Knight-Ridder tried centralization and look where it ended up. Meanwhile, Scripps and McClatchy have been growing online operations sans heavy centralization (only where it makes sense, such as a common CMS and key verticals, but still giving individual properties latitude to innovate).
The problem with the newspaper industry isn’t the failure of New Century Network. It is a failure to invest heavily in R&D and deeply disruptive product ideas, such as craigslist, YouTube and MySpace. Those are failures that fall at the feet of individual corporate leaders. I don’t see how some conglomerate approach is going to solve that problem.
I would also add that something like Lawrence.com is great evidence of newspaper companies doing some things right. It doesn’t get the headlines of YouTube because its purely local and not easy to duplicate in other markets, but there are examples out there of newspaper sites doing some good things  all which will fall below the radar of large national initiatives, but that doesn’t make them any less worthy of praise.
How will a common platform deliver more traffic and more revenue? I don’t see a point A to point B connection.
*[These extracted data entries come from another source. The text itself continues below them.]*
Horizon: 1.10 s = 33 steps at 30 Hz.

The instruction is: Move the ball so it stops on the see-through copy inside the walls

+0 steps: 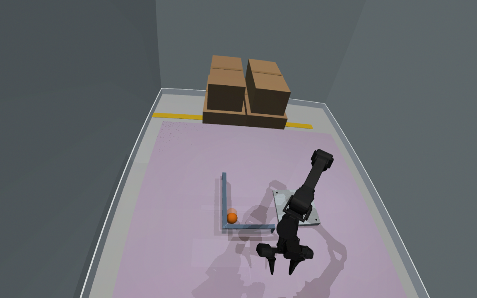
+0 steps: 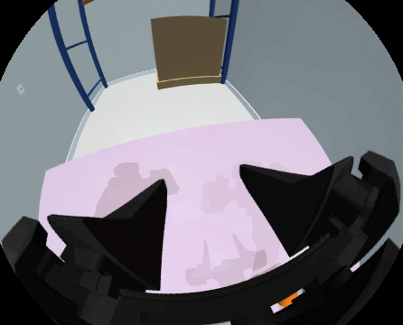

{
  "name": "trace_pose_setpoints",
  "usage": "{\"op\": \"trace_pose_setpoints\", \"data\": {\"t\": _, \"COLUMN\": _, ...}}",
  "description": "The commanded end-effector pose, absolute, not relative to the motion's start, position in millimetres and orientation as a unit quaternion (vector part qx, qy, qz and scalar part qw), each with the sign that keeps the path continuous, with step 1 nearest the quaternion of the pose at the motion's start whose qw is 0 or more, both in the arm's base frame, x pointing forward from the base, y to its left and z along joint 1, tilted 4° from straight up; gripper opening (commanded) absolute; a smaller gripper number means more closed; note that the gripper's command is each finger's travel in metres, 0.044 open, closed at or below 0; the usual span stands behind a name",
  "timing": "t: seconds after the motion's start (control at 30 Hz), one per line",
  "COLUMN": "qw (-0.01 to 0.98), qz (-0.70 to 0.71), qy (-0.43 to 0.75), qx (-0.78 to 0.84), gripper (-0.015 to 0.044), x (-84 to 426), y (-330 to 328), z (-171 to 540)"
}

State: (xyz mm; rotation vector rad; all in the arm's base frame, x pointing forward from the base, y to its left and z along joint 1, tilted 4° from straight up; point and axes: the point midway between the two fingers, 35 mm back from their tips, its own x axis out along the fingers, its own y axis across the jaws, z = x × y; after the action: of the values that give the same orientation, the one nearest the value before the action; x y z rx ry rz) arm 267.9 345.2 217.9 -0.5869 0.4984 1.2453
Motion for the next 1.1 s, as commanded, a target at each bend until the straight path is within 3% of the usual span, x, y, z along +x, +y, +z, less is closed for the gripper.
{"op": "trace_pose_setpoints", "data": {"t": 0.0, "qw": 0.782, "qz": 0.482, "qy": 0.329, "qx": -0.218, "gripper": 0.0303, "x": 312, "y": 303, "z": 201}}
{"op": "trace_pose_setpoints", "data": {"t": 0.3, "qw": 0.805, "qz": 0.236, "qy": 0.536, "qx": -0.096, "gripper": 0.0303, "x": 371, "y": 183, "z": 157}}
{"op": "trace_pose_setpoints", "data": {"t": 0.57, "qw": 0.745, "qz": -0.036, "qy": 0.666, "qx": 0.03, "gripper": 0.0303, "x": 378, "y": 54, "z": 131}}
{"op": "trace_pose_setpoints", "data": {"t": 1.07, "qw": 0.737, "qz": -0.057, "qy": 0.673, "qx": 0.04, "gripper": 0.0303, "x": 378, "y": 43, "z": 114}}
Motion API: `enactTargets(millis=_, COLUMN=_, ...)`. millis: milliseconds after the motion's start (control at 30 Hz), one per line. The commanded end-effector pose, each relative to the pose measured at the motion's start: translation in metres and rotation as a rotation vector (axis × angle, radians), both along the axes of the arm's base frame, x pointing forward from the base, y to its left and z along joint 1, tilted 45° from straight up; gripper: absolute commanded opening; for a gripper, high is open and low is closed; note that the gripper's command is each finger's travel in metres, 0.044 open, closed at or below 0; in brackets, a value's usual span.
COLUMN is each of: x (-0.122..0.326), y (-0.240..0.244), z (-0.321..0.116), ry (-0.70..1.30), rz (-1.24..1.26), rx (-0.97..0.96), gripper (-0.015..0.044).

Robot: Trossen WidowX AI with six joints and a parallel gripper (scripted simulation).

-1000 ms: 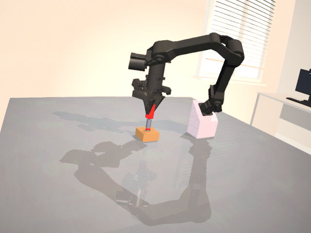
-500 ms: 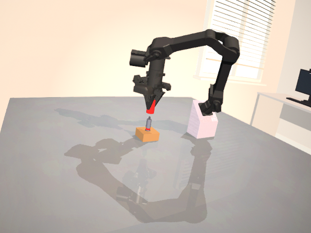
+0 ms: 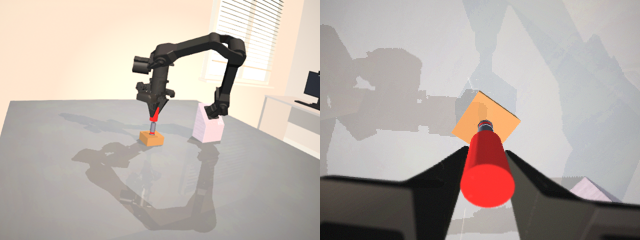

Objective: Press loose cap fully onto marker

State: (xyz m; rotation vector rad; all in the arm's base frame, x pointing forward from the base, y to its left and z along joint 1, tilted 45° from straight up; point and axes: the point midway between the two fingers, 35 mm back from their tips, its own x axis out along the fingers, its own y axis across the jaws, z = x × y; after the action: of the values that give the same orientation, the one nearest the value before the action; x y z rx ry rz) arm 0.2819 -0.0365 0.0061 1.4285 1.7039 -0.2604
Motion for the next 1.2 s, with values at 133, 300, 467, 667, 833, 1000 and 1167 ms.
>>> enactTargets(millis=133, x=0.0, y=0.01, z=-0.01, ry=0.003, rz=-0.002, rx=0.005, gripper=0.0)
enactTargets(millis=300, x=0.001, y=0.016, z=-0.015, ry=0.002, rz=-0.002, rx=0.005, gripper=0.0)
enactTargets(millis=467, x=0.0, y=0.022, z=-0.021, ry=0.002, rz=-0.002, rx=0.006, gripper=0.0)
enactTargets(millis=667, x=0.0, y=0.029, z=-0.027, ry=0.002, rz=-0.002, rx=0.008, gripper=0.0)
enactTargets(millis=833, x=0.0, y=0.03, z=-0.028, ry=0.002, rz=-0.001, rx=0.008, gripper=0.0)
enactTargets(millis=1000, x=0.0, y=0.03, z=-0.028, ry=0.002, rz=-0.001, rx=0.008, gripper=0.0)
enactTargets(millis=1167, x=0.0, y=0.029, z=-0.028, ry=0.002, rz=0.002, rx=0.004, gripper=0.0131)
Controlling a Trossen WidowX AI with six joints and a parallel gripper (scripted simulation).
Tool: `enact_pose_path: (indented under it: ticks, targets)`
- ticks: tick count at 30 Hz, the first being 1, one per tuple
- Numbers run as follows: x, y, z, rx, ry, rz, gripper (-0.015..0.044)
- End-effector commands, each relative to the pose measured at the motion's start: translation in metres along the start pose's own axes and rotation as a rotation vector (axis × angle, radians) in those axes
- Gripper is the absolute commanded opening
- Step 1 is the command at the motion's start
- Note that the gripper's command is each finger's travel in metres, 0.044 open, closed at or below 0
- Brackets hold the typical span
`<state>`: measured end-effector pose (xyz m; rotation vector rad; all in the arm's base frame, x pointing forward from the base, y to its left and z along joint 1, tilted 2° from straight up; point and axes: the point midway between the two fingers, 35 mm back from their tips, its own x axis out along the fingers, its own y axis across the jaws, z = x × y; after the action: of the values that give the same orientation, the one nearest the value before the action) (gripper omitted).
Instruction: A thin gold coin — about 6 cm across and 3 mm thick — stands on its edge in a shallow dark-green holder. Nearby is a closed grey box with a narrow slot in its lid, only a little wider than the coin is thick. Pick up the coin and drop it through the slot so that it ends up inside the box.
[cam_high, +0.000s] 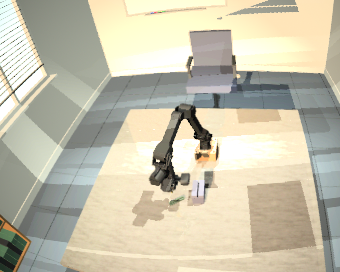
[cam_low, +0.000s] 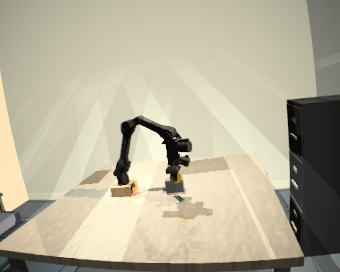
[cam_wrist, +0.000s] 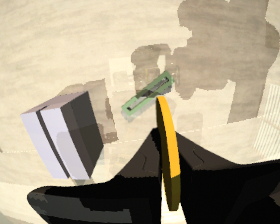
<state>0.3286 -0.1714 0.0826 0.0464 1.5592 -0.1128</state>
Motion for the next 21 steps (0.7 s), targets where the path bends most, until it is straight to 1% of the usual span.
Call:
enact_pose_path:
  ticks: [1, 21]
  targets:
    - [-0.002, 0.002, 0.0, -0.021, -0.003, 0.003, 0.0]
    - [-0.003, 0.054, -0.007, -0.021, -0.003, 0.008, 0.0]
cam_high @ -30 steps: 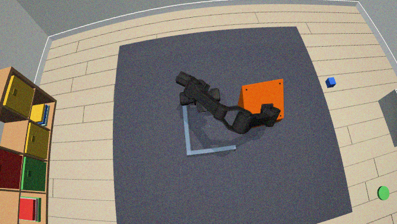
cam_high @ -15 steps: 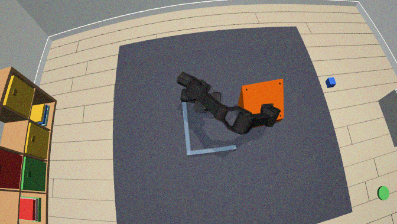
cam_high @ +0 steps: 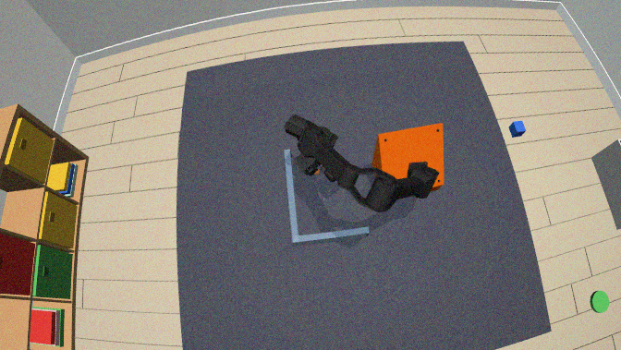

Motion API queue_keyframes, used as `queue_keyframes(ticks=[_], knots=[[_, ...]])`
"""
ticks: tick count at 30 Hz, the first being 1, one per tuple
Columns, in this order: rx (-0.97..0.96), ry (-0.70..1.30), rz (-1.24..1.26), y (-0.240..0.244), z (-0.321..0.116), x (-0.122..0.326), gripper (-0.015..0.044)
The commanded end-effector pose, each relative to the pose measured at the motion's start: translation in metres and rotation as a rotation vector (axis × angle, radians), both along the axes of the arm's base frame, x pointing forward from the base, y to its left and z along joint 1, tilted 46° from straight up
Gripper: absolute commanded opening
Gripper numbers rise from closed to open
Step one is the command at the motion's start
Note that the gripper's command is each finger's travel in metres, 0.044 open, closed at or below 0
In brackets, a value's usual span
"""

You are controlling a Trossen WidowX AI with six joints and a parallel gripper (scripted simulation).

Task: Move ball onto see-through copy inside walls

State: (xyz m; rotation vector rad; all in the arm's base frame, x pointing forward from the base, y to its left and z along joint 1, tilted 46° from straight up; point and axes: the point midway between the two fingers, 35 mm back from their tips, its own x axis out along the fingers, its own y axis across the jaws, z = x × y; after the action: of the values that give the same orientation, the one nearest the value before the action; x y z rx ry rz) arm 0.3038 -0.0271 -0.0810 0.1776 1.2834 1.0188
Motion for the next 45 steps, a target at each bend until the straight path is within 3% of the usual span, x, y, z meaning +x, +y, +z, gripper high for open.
queue_keyframes(ticks=[1,45], knots=[[-0.036,0.370,-0.348,0.009,-0.007,-0.019,0.0224],[-0.033,0.370,-0.347,0.043,-0.039,-0.023,0.0224]])
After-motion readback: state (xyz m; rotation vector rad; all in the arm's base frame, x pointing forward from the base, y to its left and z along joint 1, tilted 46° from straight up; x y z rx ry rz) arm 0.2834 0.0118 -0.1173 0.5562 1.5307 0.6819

What’s the evidence that, as a blanket statement, is true? There are probably some worthy experiments within that notion, but I’m not sure corporate newspaper companies are ready to throw in the towel on their own efforts and embrace a conglomerate approach (if anti-trust laws would even allow it).
I actually think there is some hope in the Yahoo! Local approach and Google’s archive search to help extend the reach of individual paper content, but when I think about national and international news  I’m not sure I see a clear path to Tom’s strategy. That’s already a crowded market. What is unique is local news. So the challenge remains: Driving traffic to local news and information. How does Switzerland Inc. help with that?